Ok - maybe I have a bad laptop, but I'm having pretty big FPS issues to the point where I don't want to play Cube World. I have tried turning the resolution and render distance all the way down. There really aren't that many graphics options. Here is what my laptop (Toshiba Tecra A11) has: 4GB RAM Intel i7 M640 @ 2.8GHz 2.8GHz Windows 7 x64 NVIDIA NVS 2100M Does anyone have any suggestions?
My work laptop can manage playing Minecraft but Cubeworld it has a very hard time... you may have to wait until there's more optimizations - right now there's not a lot.
cubeworld seems to like to use the integrated graphic card on laptops...might need to go and change that in the nvidia control panel...i found this on the cubeworld wiki about laptop performance http://imgur.com/a/s3RZw
Try doing this: 1. Click start button 2. Go to Computer 2. Click Local Disk (C 3. Click Program Files (x86) 4. Click the Cube World file 5. Open options.cfg with notepad 6. Change the number next to renderDistance to 10 7. Save the file and exit It fixed my FPS problem somewhat, so it might for you Idk, you can change the render distance to any number between 0-100 I think.

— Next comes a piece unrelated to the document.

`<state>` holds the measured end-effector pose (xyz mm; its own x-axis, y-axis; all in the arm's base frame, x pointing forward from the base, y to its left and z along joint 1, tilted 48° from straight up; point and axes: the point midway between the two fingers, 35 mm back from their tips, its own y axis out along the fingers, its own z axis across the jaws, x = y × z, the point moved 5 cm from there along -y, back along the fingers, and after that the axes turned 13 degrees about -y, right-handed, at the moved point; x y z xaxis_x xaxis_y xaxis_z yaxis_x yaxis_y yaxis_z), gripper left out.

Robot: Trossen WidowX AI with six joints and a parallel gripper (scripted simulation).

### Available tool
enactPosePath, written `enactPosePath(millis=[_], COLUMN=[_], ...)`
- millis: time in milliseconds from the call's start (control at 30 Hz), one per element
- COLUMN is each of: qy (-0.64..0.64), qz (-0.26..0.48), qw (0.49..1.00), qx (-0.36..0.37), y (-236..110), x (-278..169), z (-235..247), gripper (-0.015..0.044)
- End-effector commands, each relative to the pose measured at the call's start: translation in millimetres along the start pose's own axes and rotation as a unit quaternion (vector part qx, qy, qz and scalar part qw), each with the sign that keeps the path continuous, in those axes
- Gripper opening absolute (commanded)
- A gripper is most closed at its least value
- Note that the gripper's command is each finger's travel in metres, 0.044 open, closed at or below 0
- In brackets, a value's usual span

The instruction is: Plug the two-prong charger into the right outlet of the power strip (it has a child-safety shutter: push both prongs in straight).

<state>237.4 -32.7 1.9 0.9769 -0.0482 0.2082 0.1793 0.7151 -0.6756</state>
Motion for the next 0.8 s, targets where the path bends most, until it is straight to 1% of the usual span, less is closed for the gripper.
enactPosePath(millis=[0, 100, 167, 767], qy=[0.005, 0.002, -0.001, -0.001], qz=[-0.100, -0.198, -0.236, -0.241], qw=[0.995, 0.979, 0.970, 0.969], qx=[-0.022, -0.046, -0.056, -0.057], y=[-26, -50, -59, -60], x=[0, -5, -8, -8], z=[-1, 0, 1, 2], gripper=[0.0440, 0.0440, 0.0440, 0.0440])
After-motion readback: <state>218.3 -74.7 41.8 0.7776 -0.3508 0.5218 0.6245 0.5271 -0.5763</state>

Try to make sure your graphics driver is up to date. Mine was a bit sketchy and I installed the newest driver and I ended up being 35 updates behind. Since you're NVIDIA, I recommend downloading and using the GeForce Experience located here: http://www.geforce.com/geforce-experience I hope this helps! :3
With the limited graphic control options there really isn't much to do here, if you've tried resolution/render distance then really nothing else can be done other than upgrading your laptop. If you don't have a dedicated graphics card then you're going to have a bad time running CubeWorld.
And can someone explain "camera speed" and "camera smoothness"? These seem to be having an effect on my performance.
Speed =How quickly the camera follows the player or you can rotate it. Smoothness = How "jerky" the camera reacts.
Ahh... so speed is essentially just mouse sensitivity, and smoothness is like a delayed-follow effect? Like if smoothness was all the way down, the camera would lag the mouse movement by a little?
If smoothness was all the way down, the camera would just near-instantly jump from point A to point B rather than smoothly "flowing" over to it's new location.
You and your fancy 680, I have a 660 TI SC and planned on using SLI when I got a new motherboard but with the 700 series out, I'm just going to save for the 770.